-- What to work on --
Which of the lines in the records below hold the string "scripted"? Copy every one of them.
--------------------------------
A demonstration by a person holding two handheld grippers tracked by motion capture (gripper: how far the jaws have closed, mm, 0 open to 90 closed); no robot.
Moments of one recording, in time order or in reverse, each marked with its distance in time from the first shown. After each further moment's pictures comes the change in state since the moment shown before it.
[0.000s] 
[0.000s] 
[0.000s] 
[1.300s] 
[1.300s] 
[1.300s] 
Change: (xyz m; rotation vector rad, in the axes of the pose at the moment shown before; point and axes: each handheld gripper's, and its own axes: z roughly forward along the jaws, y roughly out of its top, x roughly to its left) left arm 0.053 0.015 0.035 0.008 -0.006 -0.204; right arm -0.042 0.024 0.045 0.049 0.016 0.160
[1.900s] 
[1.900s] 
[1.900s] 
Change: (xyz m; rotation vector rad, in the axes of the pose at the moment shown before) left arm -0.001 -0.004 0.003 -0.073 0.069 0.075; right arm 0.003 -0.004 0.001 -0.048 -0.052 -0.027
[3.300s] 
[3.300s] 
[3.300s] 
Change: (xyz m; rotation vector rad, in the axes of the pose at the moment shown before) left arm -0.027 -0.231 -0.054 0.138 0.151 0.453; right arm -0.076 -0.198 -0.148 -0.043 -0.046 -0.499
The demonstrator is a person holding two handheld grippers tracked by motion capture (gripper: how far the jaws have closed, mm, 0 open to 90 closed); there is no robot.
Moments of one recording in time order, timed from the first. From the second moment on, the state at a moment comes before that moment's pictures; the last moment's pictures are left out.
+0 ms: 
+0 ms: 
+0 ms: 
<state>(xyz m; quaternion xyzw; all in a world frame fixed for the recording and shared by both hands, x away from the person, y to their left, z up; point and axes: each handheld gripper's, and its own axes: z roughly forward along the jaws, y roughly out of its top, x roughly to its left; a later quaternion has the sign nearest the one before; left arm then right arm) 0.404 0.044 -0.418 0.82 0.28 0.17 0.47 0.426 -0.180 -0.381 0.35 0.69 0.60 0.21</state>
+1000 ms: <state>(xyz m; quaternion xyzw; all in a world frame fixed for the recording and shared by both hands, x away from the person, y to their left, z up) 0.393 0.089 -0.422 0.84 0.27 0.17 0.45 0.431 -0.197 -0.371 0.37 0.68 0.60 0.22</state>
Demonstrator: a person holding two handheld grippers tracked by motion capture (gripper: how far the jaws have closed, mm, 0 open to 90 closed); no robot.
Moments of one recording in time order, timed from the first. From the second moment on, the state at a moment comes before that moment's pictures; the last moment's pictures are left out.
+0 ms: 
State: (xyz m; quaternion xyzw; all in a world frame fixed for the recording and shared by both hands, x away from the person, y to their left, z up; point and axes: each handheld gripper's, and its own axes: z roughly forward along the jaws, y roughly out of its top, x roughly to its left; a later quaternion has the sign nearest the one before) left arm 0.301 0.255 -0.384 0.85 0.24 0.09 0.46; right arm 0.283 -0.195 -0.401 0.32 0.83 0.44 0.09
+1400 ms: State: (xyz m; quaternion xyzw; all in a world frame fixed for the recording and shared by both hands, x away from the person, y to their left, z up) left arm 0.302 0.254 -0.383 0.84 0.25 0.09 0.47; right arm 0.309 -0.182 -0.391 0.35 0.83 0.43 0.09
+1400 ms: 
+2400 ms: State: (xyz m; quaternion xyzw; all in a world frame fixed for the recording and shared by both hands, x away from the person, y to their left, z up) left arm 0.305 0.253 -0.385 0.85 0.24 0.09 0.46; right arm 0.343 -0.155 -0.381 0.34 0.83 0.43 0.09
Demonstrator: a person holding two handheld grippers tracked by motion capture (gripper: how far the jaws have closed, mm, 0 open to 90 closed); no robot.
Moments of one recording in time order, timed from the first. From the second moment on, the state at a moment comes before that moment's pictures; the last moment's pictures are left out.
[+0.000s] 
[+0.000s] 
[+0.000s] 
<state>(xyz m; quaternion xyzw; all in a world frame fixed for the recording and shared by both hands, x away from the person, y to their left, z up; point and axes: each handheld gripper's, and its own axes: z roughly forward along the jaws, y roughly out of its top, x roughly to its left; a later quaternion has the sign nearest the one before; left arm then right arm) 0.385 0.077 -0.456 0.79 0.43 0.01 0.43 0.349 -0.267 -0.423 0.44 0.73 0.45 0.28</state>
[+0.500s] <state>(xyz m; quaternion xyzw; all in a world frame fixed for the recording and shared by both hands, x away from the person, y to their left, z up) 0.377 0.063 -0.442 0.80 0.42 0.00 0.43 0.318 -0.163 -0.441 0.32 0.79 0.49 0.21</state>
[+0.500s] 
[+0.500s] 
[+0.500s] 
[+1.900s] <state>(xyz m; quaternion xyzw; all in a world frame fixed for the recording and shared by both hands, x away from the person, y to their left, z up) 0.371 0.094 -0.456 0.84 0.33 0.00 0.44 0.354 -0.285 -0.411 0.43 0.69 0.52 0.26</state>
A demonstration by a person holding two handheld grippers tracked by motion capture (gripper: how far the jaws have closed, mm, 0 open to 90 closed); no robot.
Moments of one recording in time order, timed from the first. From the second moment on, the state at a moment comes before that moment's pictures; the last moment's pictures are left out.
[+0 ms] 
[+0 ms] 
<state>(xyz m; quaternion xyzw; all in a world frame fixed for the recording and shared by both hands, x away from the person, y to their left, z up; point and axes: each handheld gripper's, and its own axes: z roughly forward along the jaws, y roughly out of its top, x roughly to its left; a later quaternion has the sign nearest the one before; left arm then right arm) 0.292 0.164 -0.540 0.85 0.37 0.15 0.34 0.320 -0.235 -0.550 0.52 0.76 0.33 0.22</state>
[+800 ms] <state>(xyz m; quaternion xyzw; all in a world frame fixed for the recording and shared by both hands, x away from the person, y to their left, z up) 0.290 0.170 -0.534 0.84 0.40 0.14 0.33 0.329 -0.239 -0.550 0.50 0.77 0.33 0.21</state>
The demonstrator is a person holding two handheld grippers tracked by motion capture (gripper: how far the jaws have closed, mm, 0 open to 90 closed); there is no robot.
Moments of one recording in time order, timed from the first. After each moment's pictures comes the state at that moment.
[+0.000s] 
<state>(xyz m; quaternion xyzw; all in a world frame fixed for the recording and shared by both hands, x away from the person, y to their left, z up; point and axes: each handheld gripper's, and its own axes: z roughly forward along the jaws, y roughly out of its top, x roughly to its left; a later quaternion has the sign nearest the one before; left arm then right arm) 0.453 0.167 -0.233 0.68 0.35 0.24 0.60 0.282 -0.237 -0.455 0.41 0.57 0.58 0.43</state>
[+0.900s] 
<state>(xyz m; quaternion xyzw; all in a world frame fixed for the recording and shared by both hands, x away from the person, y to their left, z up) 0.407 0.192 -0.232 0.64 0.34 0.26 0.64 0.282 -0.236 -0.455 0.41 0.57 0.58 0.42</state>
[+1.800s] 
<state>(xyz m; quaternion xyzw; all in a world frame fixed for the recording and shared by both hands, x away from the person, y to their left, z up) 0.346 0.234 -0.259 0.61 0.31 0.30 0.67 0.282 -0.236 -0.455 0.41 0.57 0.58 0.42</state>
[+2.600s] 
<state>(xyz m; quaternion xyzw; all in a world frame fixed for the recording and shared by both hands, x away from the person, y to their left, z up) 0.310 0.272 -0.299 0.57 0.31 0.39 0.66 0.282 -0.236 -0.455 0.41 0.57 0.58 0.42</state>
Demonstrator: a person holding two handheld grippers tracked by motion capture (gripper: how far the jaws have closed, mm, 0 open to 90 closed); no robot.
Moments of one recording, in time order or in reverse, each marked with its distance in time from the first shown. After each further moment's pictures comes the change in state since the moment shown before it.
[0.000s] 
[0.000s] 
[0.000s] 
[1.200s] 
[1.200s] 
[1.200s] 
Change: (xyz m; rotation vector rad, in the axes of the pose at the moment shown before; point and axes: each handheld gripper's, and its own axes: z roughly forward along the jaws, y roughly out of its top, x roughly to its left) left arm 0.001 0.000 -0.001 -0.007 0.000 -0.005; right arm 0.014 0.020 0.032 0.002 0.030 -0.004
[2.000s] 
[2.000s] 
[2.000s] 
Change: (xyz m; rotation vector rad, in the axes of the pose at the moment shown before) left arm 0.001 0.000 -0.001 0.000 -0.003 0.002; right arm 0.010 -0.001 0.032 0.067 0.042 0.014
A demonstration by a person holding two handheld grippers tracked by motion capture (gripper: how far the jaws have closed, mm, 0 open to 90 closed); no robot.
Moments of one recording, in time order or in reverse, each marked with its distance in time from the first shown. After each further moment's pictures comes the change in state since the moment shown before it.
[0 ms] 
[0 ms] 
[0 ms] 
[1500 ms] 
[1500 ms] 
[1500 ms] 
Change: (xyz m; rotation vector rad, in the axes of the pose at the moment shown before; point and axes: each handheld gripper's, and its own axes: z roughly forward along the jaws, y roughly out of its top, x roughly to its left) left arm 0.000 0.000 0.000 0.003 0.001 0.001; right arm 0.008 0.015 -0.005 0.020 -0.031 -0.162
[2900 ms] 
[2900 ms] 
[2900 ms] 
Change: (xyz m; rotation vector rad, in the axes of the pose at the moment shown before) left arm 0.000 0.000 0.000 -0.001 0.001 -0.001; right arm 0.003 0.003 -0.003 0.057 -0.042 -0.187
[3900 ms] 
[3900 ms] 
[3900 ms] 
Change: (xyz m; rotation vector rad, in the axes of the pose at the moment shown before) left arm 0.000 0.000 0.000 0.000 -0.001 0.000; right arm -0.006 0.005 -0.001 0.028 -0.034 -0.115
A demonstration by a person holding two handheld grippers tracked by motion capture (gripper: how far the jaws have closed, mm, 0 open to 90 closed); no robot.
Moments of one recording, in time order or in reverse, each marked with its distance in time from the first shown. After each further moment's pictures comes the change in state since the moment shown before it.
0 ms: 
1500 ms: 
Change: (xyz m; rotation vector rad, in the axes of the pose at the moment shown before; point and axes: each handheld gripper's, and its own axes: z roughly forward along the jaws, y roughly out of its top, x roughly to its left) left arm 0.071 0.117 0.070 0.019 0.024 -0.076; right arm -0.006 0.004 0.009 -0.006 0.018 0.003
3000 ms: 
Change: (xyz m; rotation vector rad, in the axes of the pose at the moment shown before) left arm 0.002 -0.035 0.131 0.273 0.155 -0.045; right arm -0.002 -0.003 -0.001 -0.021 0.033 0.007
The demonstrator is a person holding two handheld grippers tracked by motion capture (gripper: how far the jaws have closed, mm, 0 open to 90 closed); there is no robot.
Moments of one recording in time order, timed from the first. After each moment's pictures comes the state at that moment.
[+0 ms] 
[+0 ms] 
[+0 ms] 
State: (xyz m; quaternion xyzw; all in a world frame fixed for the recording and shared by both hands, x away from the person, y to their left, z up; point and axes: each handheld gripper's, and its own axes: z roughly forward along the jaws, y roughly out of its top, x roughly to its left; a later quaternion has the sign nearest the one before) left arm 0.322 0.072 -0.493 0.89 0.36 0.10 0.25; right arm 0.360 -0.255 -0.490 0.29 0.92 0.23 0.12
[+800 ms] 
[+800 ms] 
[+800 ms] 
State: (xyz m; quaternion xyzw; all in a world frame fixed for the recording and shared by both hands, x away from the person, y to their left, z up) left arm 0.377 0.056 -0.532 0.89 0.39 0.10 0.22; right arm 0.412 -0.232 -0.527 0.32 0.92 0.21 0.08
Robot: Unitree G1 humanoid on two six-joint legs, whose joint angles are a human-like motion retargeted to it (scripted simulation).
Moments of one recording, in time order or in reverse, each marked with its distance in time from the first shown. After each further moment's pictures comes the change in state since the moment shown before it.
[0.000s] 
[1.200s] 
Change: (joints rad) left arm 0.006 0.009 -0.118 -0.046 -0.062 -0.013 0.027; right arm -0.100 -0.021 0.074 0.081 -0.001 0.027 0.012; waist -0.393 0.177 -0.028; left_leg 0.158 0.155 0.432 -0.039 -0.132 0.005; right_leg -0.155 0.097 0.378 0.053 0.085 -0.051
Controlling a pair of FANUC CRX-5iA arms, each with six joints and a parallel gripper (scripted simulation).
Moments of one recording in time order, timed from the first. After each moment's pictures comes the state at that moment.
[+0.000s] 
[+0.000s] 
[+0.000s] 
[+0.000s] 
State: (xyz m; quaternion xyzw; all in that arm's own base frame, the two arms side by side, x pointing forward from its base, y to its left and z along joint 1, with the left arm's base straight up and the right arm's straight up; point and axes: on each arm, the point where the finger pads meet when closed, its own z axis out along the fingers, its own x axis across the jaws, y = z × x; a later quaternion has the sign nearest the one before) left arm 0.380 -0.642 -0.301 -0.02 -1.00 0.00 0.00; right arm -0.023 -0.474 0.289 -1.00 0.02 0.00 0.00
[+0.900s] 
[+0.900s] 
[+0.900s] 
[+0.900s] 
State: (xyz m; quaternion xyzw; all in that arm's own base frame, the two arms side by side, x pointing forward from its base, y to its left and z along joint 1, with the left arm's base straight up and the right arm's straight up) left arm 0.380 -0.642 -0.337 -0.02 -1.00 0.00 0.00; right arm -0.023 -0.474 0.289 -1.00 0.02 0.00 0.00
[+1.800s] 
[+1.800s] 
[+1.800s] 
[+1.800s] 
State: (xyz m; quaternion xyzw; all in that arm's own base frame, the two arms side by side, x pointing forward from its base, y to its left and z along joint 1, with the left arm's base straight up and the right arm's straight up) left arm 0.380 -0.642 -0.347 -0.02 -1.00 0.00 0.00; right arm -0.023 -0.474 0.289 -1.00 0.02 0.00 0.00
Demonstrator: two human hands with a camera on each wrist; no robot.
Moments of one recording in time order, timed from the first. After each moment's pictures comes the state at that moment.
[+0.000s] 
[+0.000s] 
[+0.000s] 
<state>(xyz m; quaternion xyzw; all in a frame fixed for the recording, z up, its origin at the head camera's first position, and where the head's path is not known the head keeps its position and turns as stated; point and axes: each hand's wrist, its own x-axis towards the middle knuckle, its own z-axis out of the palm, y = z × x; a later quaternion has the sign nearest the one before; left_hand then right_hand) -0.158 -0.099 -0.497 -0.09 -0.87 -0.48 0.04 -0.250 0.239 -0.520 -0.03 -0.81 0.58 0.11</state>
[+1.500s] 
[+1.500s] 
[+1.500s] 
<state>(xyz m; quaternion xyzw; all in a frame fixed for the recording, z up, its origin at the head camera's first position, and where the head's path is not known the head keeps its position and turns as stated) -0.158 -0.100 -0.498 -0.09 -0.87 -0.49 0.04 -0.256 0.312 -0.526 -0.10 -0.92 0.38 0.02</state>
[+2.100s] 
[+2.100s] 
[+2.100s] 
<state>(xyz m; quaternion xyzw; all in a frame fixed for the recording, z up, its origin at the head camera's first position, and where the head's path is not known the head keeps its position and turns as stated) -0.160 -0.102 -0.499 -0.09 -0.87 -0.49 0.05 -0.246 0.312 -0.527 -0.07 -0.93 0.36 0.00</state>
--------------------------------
-- Your response --
Robot: Unitree G1 humanoid on two six-joint legs, whose joint angles are a human-like motion retargeted to it (scripted simulation).
Controlling a pair of FANUC CRX-5iA arms, each with six joints and a parallel gripper (scripted simulation).

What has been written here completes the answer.